EXERCISE GOAL -
Transcribe the entire listing exactly as it appears.

◆ ◆ ◆ ◆ ◆

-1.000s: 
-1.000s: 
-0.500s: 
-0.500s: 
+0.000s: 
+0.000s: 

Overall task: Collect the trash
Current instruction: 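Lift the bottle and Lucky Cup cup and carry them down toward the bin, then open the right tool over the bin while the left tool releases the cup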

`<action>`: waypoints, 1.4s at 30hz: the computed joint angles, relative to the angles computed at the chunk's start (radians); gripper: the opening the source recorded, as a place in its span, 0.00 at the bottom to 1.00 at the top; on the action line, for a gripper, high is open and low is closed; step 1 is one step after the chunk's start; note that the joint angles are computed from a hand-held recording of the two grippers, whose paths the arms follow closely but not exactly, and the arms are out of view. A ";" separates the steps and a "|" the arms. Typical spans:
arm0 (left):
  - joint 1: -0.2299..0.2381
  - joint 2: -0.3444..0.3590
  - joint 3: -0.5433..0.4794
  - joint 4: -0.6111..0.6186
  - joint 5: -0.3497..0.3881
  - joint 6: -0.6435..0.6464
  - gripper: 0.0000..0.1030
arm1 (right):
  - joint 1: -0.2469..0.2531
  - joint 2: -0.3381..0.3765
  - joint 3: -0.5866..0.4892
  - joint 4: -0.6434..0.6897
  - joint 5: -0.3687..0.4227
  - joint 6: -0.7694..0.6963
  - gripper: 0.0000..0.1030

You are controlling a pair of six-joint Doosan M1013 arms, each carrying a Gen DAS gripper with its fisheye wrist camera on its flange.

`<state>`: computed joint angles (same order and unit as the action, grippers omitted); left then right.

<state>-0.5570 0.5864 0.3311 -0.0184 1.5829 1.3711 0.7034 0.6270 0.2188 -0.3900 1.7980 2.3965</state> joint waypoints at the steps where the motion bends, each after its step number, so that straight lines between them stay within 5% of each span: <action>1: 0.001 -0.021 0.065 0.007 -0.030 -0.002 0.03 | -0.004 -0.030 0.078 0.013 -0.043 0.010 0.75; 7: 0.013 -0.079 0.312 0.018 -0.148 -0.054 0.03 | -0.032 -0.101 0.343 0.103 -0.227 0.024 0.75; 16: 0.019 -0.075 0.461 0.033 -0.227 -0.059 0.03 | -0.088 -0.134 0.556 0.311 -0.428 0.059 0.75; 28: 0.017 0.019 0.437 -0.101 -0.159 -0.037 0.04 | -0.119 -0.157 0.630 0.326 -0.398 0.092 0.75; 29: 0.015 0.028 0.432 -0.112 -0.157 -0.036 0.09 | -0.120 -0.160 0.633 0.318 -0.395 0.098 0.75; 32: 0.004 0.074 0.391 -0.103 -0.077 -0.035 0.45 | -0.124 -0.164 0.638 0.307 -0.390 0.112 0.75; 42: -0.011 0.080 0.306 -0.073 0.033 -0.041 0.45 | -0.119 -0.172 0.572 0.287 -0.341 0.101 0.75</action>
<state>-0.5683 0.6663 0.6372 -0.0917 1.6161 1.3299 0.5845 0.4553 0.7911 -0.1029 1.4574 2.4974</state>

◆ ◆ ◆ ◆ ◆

OUTPUT FOR THIS TASK -
-1.000s: 
-1.000s: 
-0.500s: 
-0.500s: 
+0.000s: 
+0.000s: 

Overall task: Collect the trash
Current instruction: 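Lift the bottle and Lucky Cup cup and carry them down toward the bin, then open the right tool over the bin while the left tool releases the cup
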
`<action>`: waypoints, 1.4s at 30hz: the computed joint angles, relative to the angles computed at the chunk's start (radians); gripper: the opening the source recorded, as a place in its span, 0.00 at the bottom to 1.00 at the top; on the action line, for a gripper, high is open and low is closed; step 1 is one step after the chunk's start; note that the joint angles are computed from a hand-held recording of the two grippers, whose paths the arms follow closely but not exactly, and the arms are out of view. A ";" separates the steps and a "|" the arms. Typical spans:
arm0 (left):
  - joint 1: -0.2299..0.2381
  - joint 2: -0.3444..0.3590
  - joint 3: -0.5433..0.4794
  - joint 4: -0.6111..0.6186
  - joint 5: -0.3497..0.3881
  - joint 6: -0.6435..0.6464
  - gripper: 0.0000..0.1030
arm1 (right):
  - joint 1: -0.2469..0.2531
  - joint 2: -0.3381..0.3765
  - joint 3: -0.5866..0.4892
  - joint 4: -0.6434..0.6897
  - joint 5: -0.3687..0.4227
  - joint 6: -0.7694..0.6963
  - gripper: 0.0000..0.1030

You are controlling a pair of six-joint Doosan M1013 arms, each carrying a Gen DAS gripper with its fisheye wrist camera on its flange.

`<state>`: computed joint angles (same order and unit as the action, grippers omitted); left then right.

<state>-0.5570 0.5864 0.3311 -0.0184 1.5829 1.3711 0.7034 0.6270 0.2188 -0.3900 1.7980 2.3965</state> joint waypoints at the steps where the motion bends, each after its step number, so that straight lines between them stay within 5% of each span: <action>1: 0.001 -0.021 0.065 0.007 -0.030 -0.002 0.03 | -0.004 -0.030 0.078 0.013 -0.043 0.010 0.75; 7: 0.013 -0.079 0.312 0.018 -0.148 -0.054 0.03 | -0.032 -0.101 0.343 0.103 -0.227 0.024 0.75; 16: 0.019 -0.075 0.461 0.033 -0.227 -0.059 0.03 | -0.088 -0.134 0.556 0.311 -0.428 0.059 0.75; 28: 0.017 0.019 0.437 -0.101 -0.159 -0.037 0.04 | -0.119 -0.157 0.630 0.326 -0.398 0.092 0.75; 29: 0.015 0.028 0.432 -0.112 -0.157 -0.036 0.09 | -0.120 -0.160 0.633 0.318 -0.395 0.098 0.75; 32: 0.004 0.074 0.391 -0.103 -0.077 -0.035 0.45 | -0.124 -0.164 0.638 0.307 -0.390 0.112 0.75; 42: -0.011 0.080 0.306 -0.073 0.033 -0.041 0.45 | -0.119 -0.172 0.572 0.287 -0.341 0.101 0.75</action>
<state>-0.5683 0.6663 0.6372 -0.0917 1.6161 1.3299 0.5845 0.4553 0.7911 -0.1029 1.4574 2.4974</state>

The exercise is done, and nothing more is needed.